_AIM OF THE TASK_
Reproduce exactly the lines from the one containing "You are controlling" through the last line of the data, both ends included.

_DATASET EXCERPT_
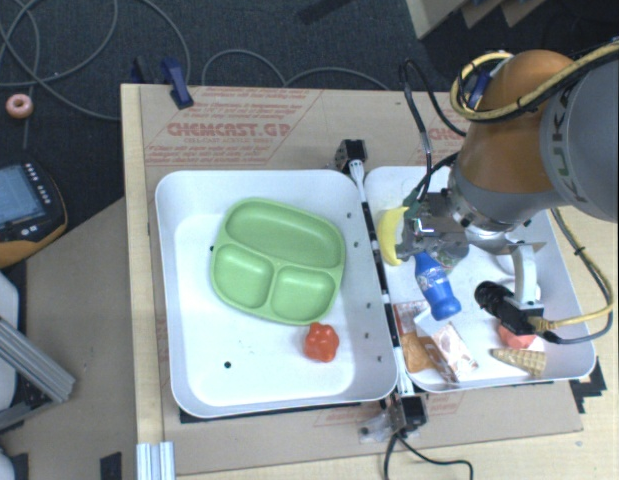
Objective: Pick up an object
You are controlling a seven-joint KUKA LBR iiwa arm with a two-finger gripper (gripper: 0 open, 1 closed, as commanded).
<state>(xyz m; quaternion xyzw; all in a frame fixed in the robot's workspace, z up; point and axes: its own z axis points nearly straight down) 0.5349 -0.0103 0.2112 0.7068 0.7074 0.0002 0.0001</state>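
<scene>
My gripper (426,230) hangs just above the top end of the blue bottle (437,288), which lies in the right bin (561,280) and is, I judge, my target. I cannot tell how far the gripper is open, or whether it has hold of anything. A yellow banana (391,236) lies close beside the bottle's top, and a snack packet (441,350) just past its base. I should centre on the bottle's body, descend straight, and close across its narrow width, clear of the banana.
</scene>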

_EXERCISE RESULT_
You are controlling a seven-joint KUKA LBR iiwa arm with a two-finger gripper (gripper: 0 open, 1 closed, as commanded).
<state>(xyz m; quaternion xyzw; all in a frame fixed in the robot's workspace, z up; point and axes: its own z axis points nearly straight down) 0.5349 -0.0103 0.2112 0.7068 0.7074 0.0002 0.0001</state>
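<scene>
My gripper (426,230) hangs just above the top end of the blue bottle (437,288), which lies in the right bin (561,280) and is, I judge, my target. I cannot tell how far the gripper is open, or whether it has hold of anything. A yellow banana (391,236) lies close beside the bottle's top, and a snack packet (441,350) just past its base. I should centre on the bottle's body, descend straight, and close across its narrow width, clear of the banana.
</scene>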

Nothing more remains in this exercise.